At some point, nearly every web geek gets a chance to hack on some open data, usually from a government source. The buzzword here is “mashup,” but knowing how to find and consume openly available data will remain a valuable skill long after its faddishness ends.
Unfortunately, governments, and especially the US government, are often incredibly awful at providing this data. Sure, it’s available — but you’ve got to find it first.

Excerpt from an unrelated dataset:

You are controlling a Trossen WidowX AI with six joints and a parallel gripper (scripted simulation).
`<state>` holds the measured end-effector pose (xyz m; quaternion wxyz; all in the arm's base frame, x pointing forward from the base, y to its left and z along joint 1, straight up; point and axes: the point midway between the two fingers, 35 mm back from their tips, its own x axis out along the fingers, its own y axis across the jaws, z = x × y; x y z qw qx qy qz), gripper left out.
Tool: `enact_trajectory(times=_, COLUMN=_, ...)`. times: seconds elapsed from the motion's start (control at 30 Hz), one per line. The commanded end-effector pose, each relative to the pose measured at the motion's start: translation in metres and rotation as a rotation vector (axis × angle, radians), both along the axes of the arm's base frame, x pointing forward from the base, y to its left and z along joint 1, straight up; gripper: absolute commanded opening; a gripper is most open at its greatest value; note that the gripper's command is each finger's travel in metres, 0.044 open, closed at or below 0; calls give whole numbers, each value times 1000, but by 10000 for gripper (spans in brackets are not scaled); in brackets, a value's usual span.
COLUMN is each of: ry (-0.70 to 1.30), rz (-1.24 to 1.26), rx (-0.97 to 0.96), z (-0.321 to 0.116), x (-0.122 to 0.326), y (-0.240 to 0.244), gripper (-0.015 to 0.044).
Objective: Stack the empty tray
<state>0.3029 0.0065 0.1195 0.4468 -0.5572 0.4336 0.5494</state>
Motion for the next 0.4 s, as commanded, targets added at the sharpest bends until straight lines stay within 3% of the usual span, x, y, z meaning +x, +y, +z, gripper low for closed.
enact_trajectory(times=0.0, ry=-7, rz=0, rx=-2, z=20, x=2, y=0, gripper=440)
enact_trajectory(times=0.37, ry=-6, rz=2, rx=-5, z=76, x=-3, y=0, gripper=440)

So this question is all about finding that data. Since I’m most familiar with the USA, this question is USA-specific (but I’d love to see answers to any questions that apply to other nations).
In each case, the answer should be a URL where you can either download the data in question, or at least find a direct link to the data. There may be multiple sources for each, including ones that could be screen-scraped for the data. I’m not looking for those sources, however — just the ones with easily downloadable data in a format that can be easily parsed by a computer (i.e. CSV, XML, plain text). “Friendly” formats, in other words.
So, where can I download data to:
- Analyze the nutritional content of foods?
- Find the population (and other basic demographics) of my city?
- Analyze the latest SEC filings by public companies?
- Look at historical gas prices?
- Look for trends in juvenile arrest rates?
Post your answers into the comments. For extra brownie points, tell us how you located each piece of data — did The Google serve you well, or were you forced to turn elsewhere?
If you really want to stretch your brain, try to write a tool to import each chunk of data into your favorite relational database. There will be a related question in a couple of weeks involving modeling one of these pieces of data, so you overachievers can start thinking about it now…
Good luck, and check back this weekend for the answers.